Anyone knows the answer?

CodePudding user response：

Getting to it right out of the gate, list1 never changes, so as long as you retain this object in memory you will always have a way to refer to the original list, since it's unchanged. new_list is a new object, and the absolute simplest thing you can do is keep both these objects and refer to them at will.

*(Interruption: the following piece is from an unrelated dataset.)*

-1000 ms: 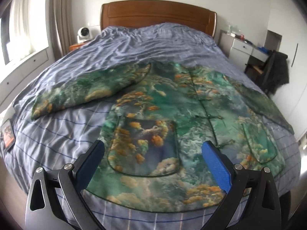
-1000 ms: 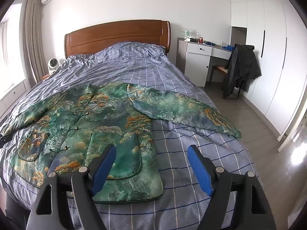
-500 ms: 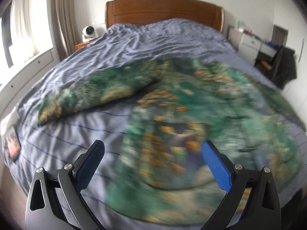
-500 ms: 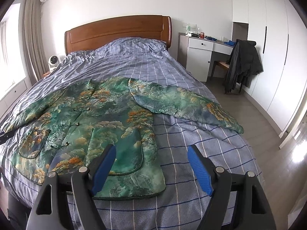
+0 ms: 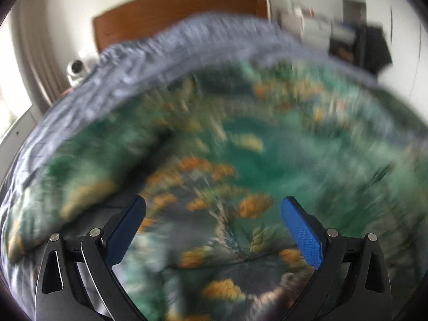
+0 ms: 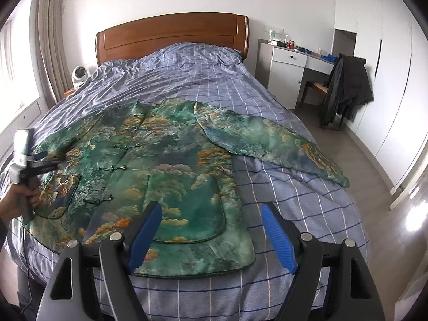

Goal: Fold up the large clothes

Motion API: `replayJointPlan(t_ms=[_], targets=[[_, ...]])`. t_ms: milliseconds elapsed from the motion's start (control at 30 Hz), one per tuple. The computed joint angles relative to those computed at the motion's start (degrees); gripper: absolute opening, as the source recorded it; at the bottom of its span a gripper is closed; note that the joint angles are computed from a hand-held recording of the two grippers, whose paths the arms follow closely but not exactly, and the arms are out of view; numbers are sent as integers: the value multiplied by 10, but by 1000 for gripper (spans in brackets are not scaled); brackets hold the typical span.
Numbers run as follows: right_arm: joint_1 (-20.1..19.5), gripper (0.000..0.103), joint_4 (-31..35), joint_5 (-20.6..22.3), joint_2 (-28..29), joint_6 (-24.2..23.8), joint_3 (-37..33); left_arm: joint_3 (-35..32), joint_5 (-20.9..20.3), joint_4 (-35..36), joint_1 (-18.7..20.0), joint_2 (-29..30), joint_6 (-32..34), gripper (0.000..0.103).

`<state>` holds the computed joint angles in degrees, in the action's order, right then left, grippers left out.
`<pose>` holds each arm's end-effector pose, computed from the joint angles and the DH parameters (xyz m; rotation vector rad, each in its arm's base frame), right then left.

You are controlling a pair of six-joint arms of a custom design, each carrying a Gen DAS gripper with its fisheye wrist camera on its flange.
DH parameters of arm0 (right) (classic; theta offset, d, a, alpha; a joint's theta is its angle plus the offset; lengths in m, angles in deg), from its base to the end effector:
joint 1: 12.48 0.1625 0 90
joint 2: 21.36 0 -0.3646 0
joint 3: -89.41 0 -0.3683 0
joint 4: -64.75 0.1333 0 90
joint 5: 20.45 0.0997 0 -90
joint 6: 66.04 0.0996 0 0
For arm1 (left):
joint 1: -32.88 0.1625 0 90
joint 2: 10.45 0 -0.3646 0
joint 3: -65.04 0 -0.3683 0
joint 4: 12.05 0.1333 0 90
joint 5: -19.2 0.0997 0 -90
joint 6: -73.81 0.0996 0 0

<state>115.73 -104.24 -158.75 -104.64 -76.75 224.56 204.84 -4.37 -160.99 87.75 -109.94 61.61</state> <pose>0.2869 -0.2692 0.2214 0.7303 -2.2098 0.7887 -0.0050 -0.3974 0.2780 0.1917 2.0527 -0.8467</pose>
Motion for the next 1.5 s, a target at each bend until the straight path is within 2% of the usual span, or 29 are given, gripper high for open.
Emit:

Taking your question from a conceptual standpoint: is there a way to keep track of the original order based on the new object? If you absolutely needed to revert to the original order based only on the new_list, you could first index the list using enumerate(). This tracks the order of your object like so: (0, 'Hi') (1, 'Whats up this Morning') (2, 'Hello') (3, 'Good Morning'). Then, you can sort by the length of the second object in each tuple (the original string) with new_list = sorted(enumerate(list1), key=lambda x: len(x[1]), reverse=True). Finally, you can extract your original list (as a tuple) with words, indices = zip(*new_list). Then reversing back to the string is quite simple, see the below example:

list1 = ["Hi", "Whats up this Morning", "Hello", "Good Morning"]
# Pack indices and sort
new_list = sorted(enumerate(list1), key=lambda x: len(x[1]), reverse=True)

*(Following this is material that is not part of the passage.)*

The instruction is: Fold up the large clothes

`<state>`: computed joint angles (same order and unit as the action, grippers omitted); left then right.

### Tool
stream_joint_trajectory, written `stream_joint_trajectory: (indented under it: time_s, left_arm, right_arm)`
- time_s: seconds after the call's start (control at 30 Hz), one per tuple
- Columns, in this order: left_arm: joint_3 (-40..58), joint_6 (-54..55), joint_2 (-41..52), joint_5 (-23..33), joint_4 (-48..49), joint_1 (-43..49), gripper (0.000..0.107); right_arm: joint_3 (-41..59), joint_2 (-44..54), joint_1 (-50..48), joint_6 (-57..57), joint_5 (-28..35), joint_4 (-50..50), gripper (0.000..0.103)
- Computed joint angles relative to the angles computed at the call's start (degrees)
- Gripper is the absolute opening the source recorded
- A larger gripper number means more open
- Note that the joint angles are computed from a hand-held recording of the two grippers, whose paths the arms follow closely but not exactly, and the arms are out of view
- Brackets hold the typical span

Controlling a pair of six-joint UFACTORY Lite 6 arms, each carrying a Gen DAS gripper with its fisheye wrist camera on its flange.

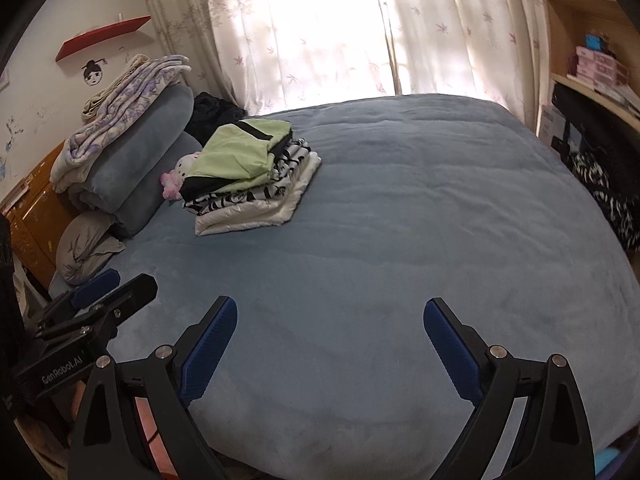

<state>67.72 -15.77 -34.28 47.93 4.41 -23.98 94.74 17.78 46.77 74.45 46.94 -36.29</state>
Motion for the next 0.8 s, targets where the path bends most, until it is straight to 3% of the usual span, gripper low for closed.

# Unpack sorted strings and old indices
indices, words = zip(*new_list)
print(words)  # ('Whats up this Morning', 'Good Morning', 'Hello', 'Hi')
print(indices)  # (1, 3, 2, 0)

# Reverse the sorting based on the old indices
original_list_packed = sorted(zip(indices, words))
print(original_list_packed)  # [(0, 'Hi'), (1, 'Whats up this Morning'), (2, 'Hello'), (3, 'Good Morning')]
_, original_list = zip(*original_list_packed)
print(original_list)  # ('Hi', 'Whats up this Morning', 'Hello', 'Good Morning')

CodePudding user response：

Our list is:

list1 = ["Hi", "Whats up this Morning" "Hello", "Good Morning"]

And the new list is:

new_list = sorted(list1, key=len, reverse=True)

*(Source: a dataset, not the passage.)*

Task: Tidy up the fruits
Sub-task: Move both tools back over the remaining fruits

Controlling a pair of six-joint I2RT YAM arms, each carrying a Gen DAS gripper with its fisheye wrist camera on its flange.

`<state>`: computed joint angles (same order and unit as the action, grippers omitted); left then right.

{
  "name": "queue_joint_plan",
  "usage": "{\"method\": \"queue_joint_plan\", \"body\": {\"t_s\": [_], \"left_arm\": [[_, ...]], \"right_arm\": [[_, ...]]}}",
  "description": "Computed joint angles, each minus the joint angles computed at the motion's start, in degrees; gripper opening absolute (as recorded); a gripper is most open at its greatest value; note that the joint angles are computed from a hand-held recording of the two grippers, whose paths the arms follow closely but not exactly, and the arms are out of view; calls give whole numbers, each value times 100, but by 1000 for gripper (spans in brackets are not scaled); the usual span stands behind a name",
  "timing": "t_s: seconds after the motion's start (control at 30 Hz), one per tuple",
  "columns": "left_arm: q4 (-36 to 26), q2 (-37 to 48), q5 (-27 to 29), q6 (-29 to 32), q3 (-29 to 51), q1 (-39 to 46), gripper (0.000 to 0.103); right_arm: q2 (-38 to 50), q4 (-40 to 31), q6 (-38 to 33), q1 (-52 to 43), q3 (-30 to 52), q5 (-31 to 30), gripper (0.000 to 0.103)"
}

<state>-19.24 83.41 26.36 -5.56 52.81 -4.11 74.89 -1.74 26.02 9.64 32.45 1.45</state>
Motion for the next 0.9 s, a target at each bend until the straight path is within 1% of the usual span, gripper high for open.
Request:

We sort list1and store original keys of new_list

list_keys = sorted(range(len(list1)), key=lambda k: list1[k], reverse=True)

>>> [1, 0, 2]

Ant get back the fist list:

list3 = [None] * len(list1)
for indx in range(len(list_keys)):
    list3[indx] = list1[indx]

Output

>>> list3
>>> ['Hi', 'Whats up this MorningHello', 'Good Morning']